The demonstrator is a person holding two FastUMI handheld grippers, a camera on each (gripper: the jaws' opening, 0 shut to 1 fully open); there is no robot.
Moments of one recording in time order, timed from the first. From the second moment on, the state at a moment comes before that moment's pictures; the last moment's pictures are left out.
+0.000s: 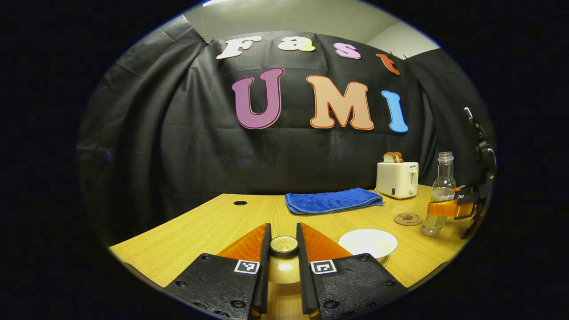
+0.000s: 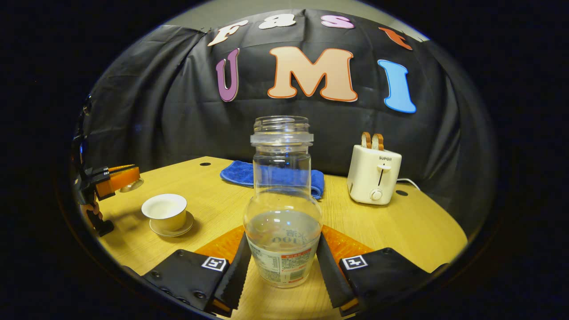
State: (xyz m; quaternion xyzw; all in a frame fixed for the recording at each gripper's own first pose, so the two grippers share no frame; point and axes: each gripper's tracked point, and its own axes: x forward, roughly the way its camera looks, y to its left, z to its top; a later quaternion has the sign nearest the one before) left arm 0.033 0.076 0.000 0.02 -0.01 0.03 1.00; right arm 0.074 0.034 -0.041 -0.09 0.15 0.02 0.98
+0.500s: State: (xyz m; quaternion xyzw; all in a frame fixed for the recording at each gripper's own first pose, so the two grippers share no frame) left arm 0.032 0.081 0.000 0.02 -0.01 0.05 1.00; right arm 0.073 0.042 0.001 -0.29 0.12 -0.01 0.95
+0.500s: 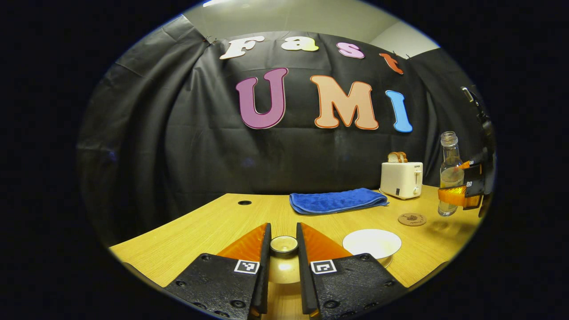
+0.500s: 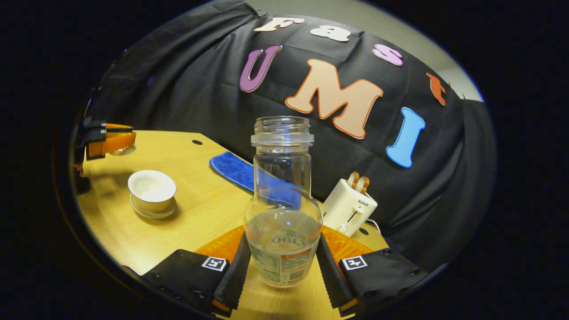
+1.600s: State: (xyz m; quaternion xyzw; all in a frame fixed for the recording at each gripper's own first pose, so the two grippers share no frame) left arm 0.030 0.083 0.001 0.02 -0.01 0.05 1.00; right arm 0.107 0.101 -0.047 -0.64 0.11 0.05 0.76
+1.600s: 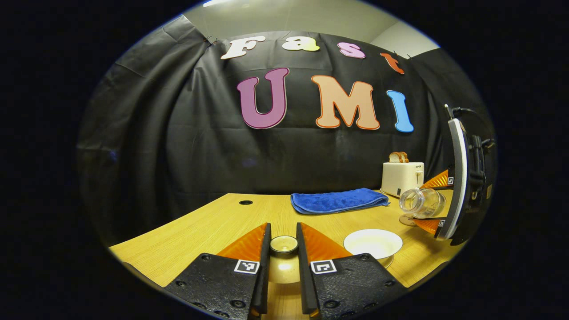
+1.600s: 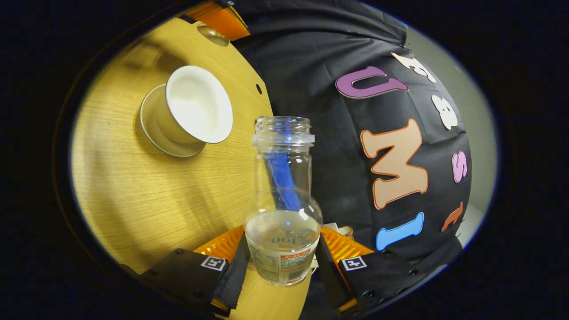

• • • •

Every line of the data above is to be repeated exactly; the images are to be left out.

The demonstrator is a person holding two FastUMI handheld grippers, a camera on each (gripper: the jaws' opening, 0 shut to 1 fully open); there is no robot.
Moments of one recording in time order, timed from the first. From the second moment on, the state at a moment comes before that moment's pictures; the last moment's pictures are left out.
+0.000s: 
+0.000s: 
State: (xyz m; quaternion xyzw; all in a frame fixed for the recording at each gripper's own first pose, so the two grippers share no frame; point and axes: each gripper's tracked point, and its own axes: x forward, roughly the way its camera looks, y to its left, z to its top; a later quaternion has the sign nearest the one before) left arm 0.033 0.076 0.000 0.02 -0.01 0.03 1.00; right arm 0.074 0.034 -0.041 -0.09 0.15 0.02 0.98
+0.500s: State: (xyz m; quaternion xyzw; all in a frame fixed for the recording at each gripper's own first pose, so the two grippers share no frame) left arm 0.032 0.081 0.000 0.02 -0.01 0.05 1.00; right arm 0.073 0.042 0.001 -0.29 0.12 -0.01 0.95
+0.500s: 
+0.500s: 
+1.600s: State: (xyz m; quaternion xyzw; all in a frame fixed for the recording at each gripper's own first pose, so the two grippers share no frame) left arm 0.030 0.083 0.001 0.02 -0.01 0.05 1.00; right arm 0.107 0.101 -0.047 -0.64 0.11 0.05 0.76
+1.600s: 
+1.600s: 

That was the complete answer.